3. A bank loans a family $90,000 at 4.5% annual interest rate to purchase a house. The
family agrees to pay the loan off by making monthly payments over a 15-year period.
How much should the monthly payment be in order to pay off the debt in 15 years?
Answer type Present Value PMT=$688.49
4. Suppose you have selected a new car to purchase for $19,500. If the car can be
financed over a period of 4 years at an annual rate of 6.9% compounded monthly,
how much will your monthly payments be? How much of your first payment is
interest? How much of your second payment is interest?
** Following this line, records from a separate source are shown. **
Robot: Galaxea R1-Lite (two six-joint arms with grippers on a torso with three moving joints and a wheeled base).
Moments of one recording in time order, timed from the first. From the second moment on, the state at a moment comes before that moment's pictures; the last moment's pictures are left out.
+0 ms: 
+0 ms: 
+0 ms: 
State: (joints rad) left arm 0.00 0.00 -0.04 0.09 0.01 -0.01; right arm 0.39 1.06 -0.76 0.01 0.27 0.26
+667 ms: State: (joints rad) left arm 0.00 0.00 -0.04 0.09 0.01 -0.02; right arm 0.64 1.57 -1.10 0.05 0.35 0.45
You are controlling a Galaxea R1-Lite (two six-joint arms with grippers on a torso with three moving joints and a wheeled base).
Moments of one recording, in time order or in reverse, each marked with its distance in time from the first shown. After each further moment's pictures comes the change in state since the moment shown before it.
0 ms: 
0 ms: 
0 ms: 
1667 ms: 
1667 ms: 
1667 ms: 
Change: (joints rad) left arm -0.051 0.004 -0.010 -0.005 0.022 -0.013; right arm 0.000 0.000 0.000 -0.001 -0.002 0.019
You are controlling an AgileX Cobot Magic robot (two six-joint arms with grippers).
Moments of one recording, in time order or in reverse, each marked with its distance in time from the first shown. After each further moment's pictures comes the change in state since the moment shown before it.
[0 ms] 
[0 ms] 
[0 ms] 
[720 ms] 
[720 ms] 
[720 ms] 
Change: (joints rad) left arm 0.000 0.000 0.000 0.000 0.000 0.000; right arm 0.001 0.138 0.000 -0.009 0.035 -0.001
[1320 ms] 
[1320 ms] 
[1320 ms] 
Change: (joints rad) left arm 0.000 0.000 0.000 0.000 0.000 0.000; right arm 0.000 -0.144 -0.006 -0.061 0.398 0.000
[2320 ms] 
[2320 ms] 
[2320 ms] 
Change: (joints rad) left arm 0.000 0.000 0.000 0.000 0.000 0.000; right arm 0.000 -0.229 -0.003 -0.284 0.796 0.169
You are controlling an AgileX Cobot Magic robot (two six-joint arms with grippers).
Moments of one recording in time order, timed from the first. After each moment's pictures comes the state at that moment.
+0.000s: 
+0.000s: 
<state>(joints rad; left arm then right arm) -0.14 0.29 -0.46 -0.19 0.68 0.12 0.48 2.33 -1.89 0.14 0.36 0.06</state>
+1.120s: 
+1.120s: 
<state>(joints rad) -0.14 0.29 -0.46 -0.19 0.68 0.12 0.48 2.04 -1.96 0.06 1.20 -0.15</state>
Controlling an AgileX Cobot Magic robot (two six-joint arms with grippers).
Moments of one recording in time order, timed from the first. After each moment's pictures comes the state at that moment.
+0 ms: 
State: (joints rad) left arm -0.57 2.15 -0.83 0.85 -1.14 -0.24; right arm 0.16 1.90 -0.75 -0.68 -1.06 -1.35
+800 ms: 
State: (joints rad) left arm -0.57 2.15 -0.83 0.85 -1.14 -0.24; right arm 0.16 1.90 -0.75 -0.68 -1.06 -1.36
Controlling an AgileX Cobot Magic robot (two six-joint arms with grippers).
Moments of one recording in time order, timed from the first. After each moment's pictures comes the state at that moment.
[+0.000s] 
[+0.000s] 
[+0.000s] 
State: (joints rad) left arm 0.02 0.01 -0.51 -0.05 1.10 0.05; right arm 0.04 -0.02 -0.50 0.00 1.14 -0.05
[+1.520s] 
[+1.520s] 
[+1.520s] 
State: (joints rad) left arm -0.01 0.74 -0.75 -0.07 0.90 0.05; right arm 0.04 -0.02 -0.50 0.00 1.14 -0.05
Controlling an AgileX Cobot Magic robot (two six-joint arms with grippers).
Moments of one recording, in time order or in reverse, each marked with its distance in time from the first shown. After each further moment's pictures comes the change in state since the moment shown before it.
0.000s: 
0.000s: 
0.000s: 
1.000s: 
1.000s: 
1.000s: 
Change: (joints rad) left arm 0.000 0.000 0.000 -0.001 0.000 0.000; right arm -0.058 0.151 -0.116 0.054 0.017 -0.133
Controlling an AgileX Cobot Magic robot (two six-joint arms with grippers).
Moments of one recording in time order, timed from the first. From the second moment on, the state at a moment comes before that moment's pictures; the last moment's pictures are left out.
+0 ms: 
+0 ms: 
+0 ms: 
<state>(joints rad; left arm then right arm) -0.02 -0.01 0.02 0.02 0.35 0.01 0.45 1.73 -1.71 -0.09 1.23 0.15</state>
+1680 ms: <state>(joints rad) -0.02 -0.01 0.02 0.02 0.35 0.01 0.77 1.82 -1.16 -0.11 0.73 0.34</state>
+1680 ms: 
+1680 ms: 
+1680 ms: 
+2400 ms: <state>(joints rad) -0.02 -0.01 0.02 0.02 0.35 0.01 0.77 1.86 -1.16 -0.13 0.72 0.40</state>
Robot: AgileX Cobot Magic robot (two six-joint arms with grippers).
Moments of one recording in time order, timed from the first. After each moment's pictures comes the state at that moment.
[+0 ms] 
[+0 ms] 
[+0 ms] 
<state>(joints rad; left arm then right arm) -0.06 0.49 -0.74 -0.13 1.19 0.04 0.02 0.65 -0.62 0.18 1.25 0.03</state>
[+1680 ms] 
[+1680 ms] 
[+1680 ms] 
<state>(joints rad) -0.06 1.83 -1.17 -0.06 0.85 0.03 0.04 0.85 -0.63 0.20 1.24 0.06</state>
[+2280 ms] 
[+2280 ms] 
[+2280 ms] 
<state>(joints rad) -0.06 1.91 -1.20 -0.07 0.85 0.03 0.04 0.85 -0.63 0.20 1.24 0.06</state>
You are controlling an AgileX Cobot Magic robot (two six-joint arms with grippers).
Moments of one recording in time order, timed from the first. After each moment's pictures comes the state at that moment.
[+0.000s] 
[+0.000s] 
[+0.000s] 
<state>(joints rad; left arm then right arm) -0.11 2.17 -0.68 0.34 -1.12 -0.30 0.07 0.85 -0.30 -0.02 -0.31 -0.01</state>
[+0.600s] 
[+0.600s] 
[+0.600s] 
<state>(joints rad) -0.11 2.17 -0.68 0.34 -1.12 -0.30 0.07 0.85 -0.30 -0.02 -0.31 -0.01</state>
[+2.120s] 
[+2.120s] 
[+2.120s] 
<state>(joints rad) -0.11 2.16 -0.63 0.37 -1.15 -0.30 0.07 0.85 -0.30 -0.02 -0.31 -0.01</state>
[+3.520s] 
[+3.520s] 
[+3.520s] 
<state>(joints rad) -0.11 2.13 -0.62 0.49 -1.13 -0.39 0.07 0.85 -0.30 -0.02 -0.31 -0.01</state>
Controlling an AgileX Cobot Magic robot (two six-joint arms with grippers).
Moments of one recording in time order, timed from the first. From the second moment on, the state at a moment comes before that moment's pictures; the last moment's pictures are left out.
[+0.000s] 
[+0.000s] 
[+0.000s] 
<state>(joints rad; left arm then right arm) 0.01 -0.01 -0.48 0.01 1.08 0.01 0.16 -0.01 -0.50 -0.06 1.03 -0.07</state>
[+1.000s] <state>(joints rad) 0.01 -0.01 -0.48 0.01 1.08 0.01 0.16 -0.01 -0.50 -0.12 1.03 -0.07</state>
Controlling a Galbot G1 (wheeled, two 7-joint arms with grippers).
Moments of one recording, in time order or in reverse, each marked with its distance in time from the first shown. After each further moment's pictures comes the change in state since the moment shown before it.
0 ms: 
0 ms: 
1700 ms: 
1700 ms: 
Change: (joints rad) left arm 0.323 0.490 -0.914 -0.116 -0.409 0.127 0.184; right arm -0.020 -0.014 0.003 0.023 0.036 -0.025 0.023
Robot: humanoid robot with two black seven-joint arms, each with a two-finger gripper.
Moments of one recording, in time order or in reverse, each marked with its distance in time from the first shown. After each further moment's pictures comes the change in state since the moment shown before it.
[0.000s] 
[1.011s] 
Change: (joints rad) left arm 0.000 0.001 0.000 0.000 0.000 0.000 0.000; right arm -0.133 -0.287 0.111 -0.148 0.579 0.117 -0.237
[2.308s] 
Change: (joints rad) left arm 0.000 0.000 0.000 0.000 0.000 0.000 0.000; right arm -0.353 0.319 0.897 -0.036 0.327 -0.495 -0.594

6. Suppose your parents decide to give you $10,000 to be put in a college trust fund that
will be paid in equally quarterly installments over a 5-year period. If you deposit the
money into an account paying 1.5% per quarter, how much are the quarterly
payments (Assume the account will have a zero balance at the end of period.) Hint:
What is i
8. Suppose the parents of a child begin making quarterly payments of $1,000 into an
account paying 7% compounded quarterly. Payments begin on the 10th birthday.
How much will be available on the child’s a) 15th and b) 21st birthday?